§ Task details: Where in the records does the word "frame" occur? Copy each line in which it does.

§ Entries shown:
Content starts

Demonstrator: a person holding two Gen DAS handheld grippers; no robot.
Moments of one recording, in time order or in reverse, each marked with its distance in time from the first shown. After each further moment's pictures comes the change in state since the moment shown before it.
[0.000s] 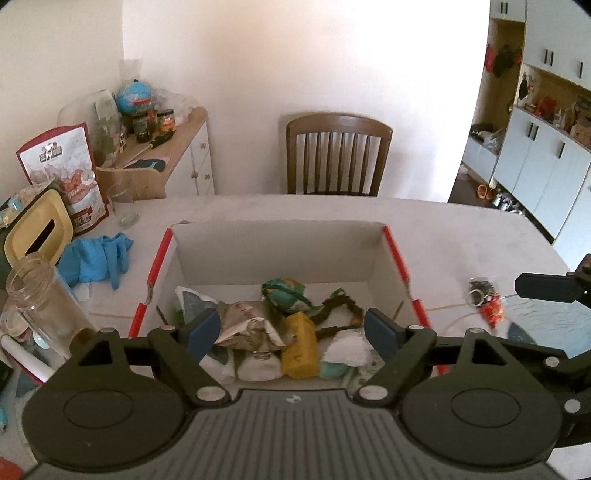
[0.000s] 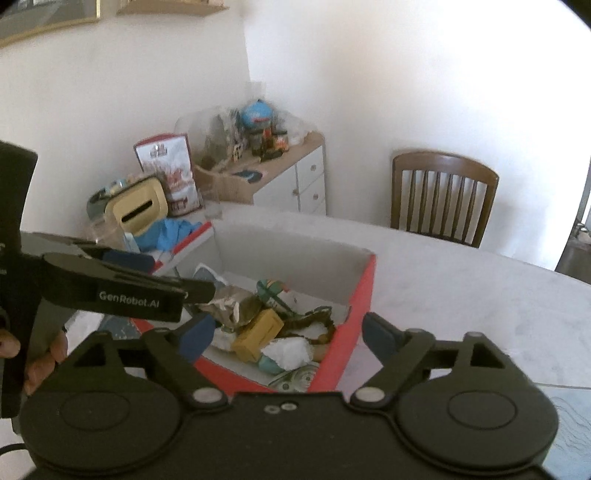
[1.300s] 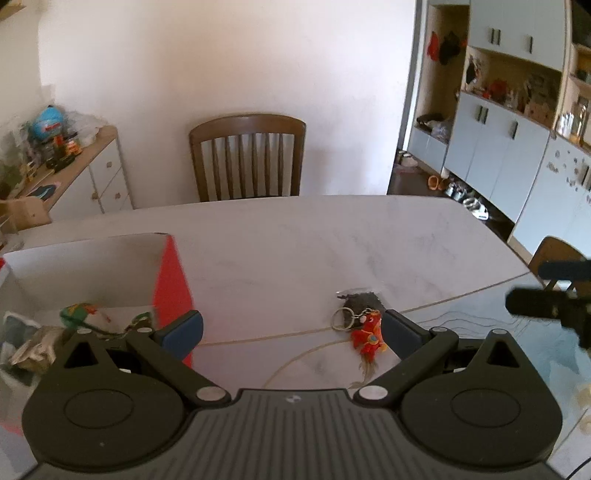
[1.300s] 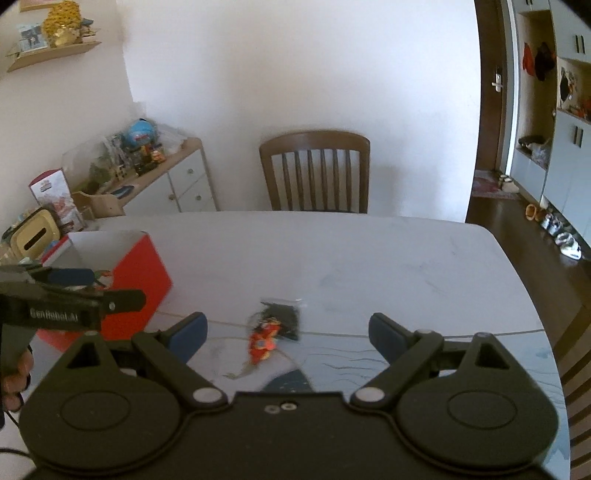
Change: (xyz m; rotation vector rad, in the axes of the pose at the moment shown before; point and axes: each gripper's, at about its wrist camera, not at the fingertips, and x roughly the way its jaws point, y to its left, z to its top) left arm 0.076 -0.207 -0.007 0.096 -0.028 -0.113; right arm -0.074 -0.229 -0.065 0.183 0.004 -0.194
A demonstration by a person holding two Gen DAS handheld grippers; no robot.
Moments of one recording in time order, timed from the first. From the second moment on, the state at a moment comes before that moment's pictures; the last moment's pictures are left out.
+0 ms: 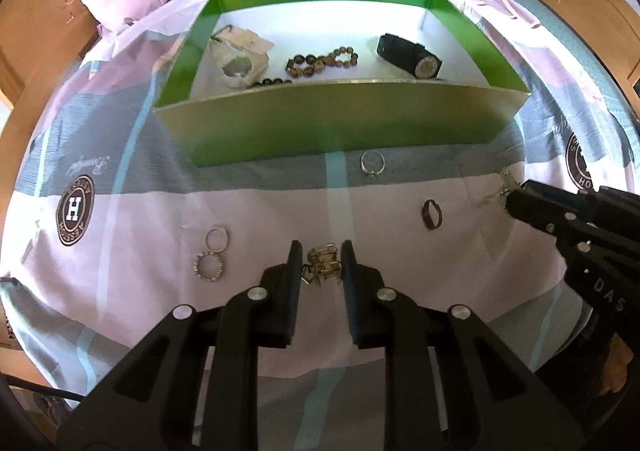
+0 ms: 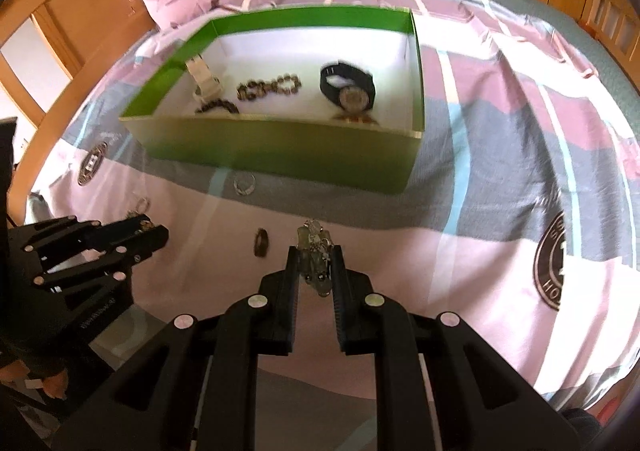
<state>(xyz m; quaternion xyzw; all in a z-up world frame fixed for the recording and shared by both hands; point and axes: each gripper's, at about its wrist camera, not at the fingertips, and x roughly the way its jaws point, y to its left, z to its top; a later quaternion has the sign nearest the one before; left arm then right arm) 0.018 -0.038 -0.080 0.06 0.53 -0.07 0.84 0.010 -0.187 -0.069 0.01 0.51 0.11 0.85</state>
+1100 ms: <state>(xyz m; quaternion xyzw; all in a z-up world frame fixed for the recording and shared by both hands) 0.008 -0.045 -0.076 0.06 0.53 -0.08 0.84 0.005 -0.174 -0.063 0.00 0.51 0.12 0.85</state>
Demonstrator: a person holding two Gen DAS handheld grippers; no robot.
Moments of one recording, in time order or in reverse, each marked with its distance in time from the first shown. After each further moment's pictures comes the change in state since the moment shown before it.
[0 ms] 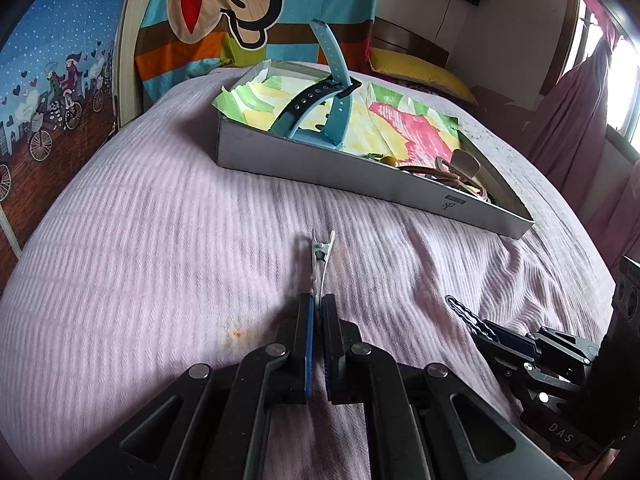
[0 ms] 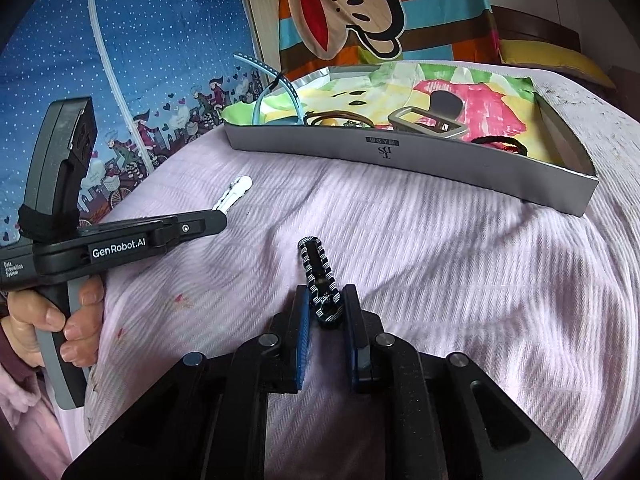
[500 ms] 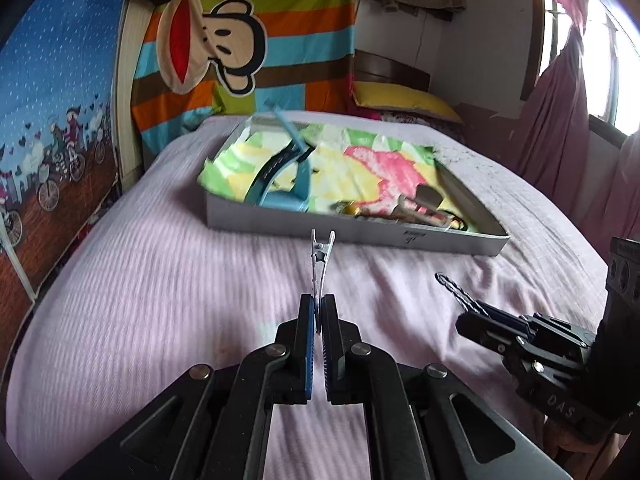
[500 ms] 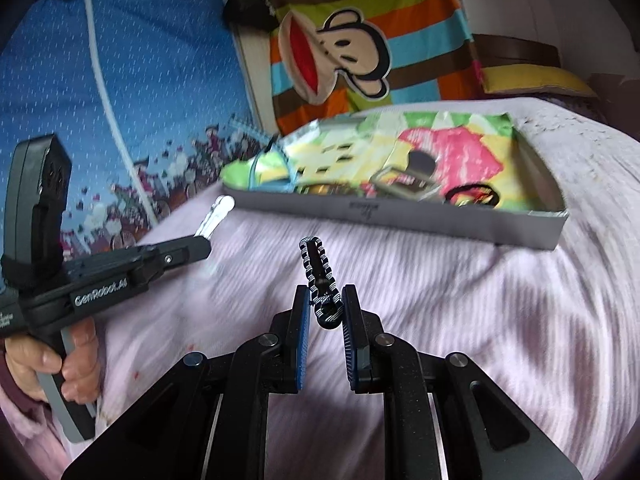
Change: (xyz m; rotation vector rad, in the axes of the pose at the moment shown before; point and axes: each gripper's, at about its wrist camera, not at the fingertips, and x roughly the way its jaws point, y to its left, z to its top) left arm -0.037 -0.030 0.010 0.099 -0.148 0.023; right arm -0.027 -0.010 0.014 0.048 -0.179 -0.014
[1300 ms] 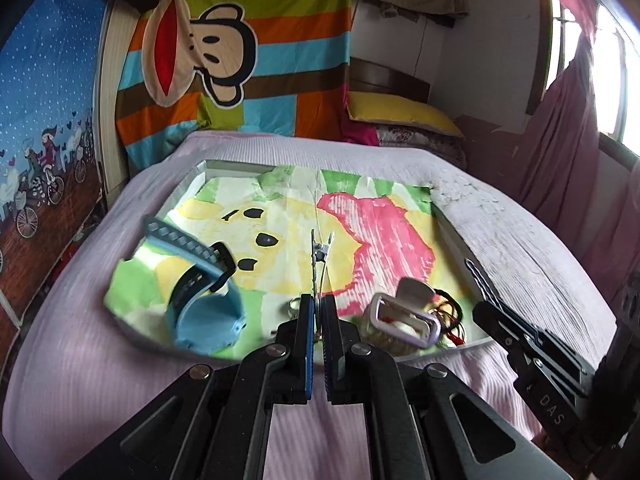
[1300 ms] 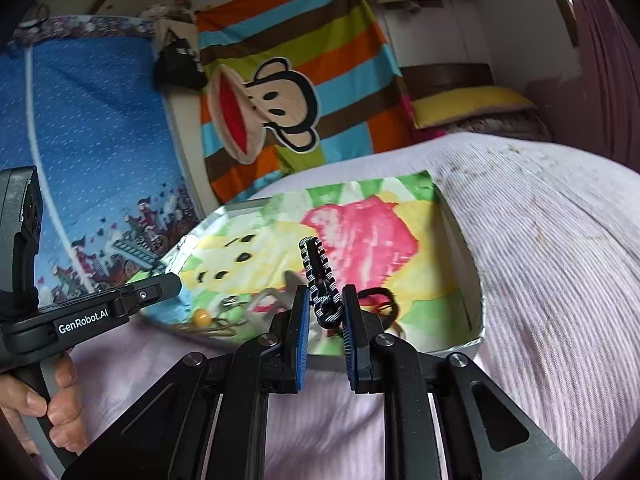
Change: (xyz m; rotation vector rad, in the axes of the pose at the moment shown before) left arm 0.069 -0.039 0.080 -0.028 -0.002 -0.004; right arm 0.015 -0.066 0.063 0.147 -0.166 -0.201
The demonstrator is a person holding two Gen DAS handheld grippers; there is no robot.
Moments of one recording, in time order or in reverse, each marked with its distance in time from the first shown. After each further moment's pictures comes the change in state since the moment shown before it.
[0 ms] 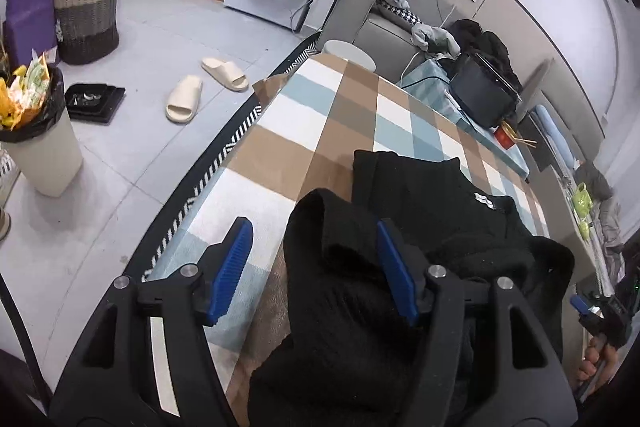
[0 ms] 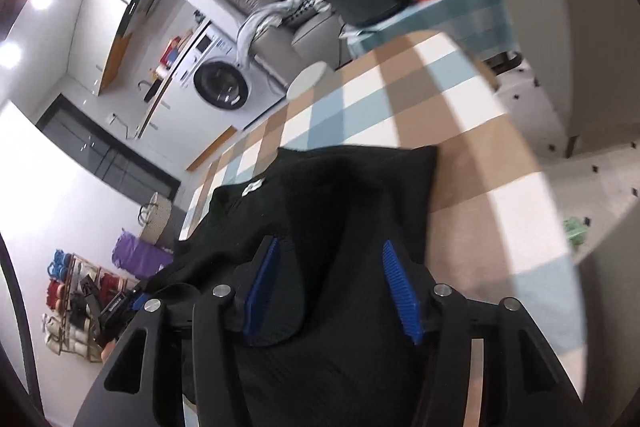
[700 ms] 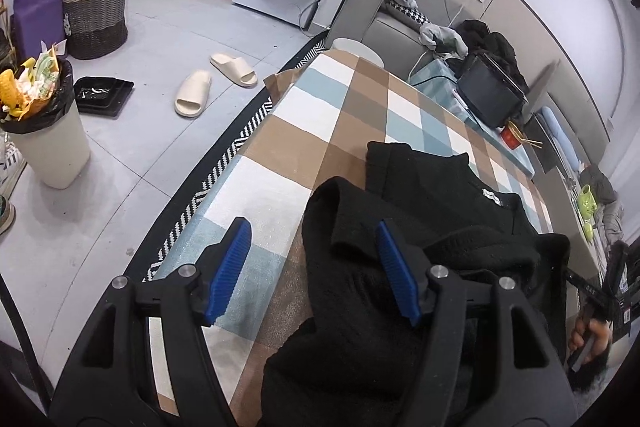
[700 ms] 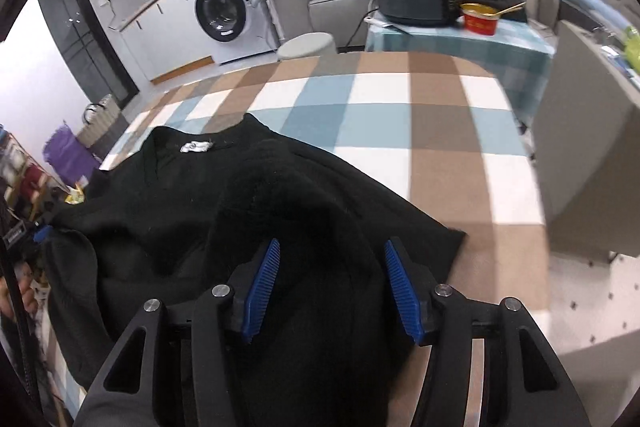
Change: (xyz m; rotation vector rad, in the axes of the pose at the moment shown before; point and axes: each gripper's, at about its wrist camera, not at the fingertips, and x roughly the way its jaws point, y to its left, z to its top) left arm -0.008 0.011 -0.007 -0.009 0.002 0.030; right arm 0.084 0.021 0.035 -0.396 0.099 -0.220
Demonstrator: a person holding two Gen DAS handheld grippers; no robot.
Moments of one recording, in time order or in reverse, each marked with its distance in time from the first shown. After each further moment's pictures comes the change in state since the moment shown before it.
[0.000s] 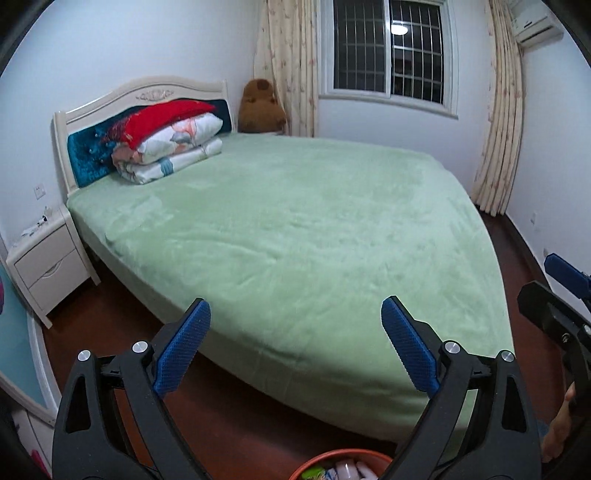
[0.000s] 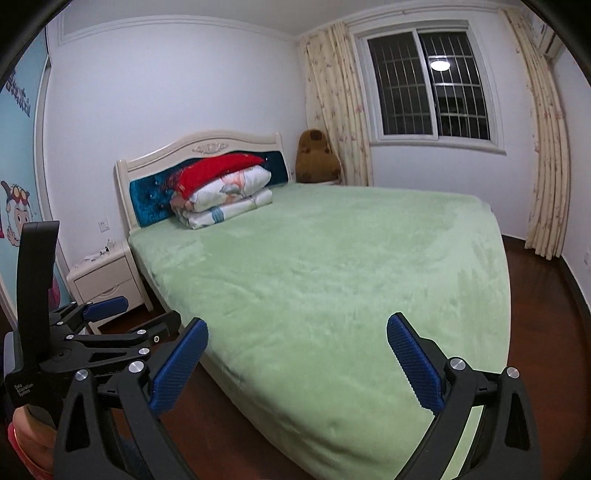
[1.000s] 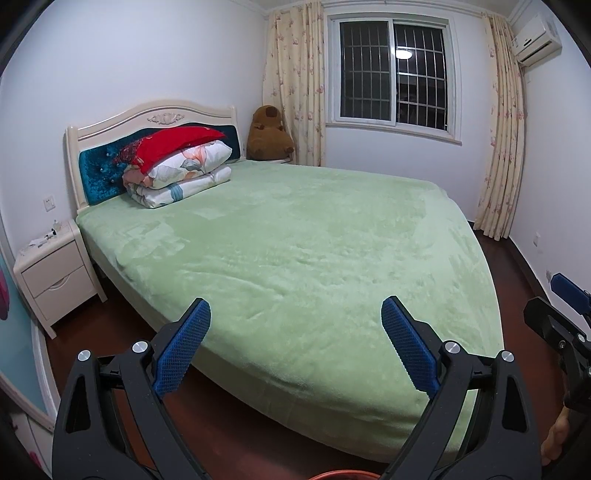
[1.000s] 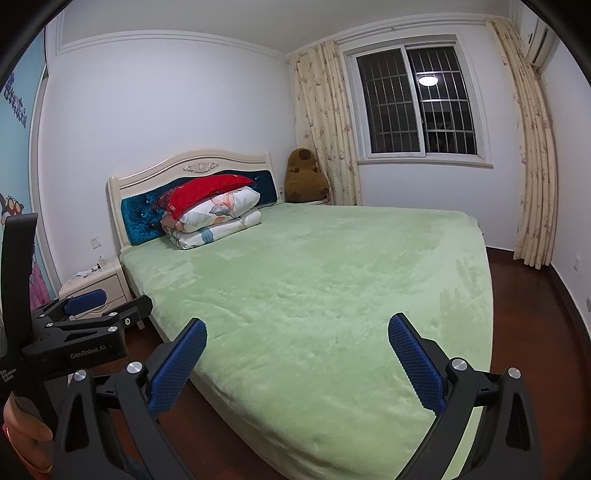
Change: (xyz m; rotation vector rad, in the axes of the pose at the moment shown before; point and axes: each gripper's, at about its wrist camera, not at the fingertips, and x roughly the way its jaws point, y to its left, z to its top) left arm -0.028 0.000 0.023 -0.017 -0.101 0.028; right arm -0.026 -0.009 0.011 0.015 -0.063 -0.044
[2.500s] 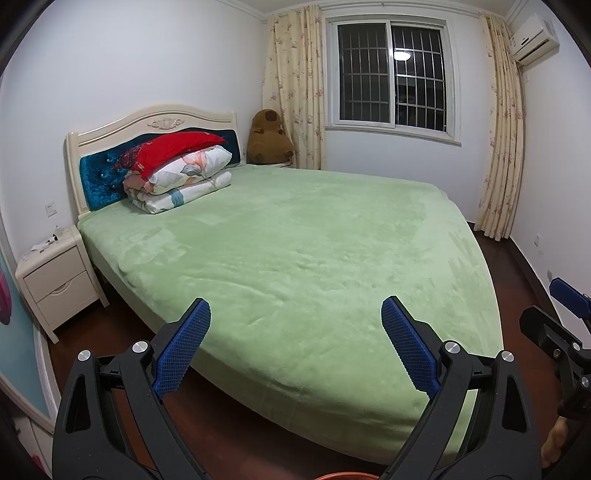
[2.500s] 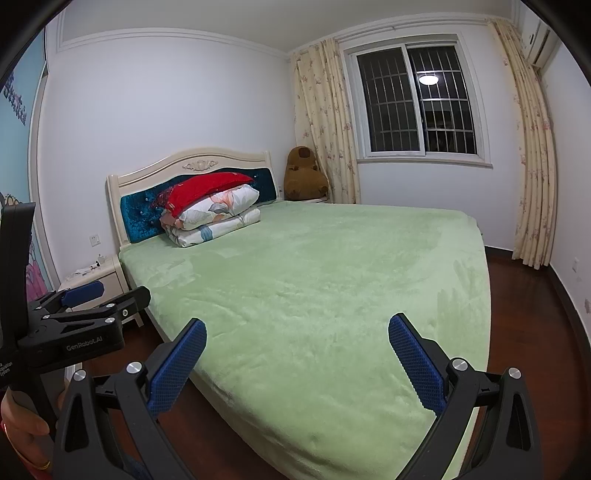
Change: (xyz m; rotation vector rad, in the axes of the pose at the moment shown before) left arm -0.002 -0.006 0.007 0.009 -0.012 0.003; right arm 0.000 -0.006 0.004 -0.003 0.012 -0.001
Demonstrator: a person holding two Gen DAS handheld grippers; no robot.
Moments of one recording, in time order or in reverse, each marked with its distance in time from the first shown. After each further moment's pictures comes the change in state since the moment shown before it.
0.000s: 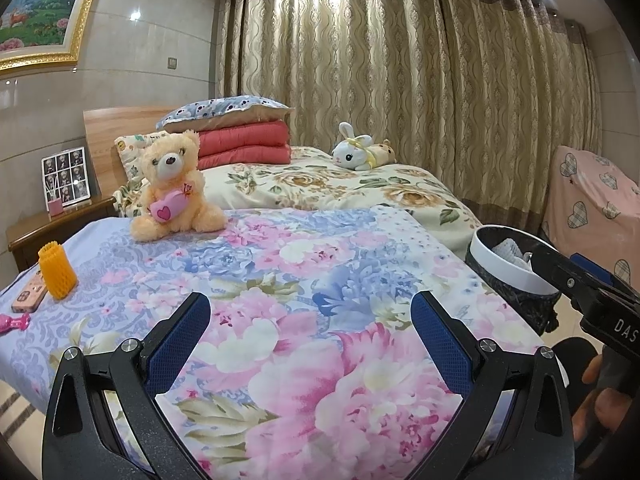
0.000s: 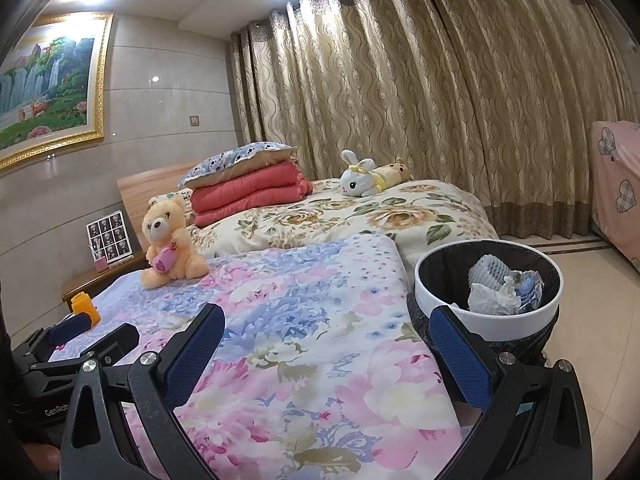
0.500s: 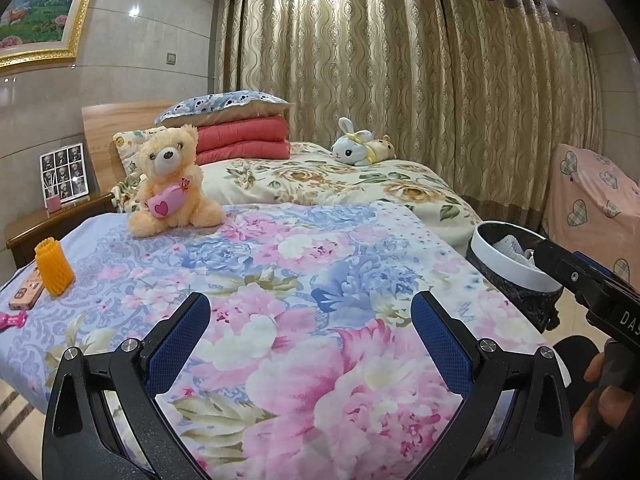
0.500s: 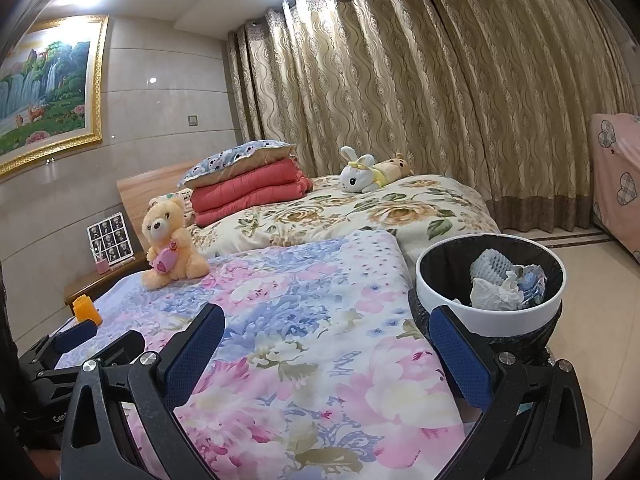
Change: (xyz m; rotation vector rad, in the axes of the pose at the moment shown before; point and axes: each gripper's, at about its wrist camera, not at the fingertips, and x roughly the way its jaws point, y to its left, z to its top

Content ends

§ Solution below:
<state>(xyz m; quaternion xyzw; all in a z-up world frame fixed for the recording and shared by both hands; point and axes: each gripper's, at about its wrist camera, not at the fingertips, and x roughly the way its jaws point, y to its left, z to its top; a later quaternion has the sign nearest the one before; left arm then right arm) 0.018 -0.038 -0.080 0.06 0.53 -0.07 0.84 0.010 -0.187 -0.069 0.01 0.51 0.11 0.85</state>
+1100 ms: <state>(xyz m; quaternion xyzw; all in a z-up world frame fixed for the recording and shared by both hands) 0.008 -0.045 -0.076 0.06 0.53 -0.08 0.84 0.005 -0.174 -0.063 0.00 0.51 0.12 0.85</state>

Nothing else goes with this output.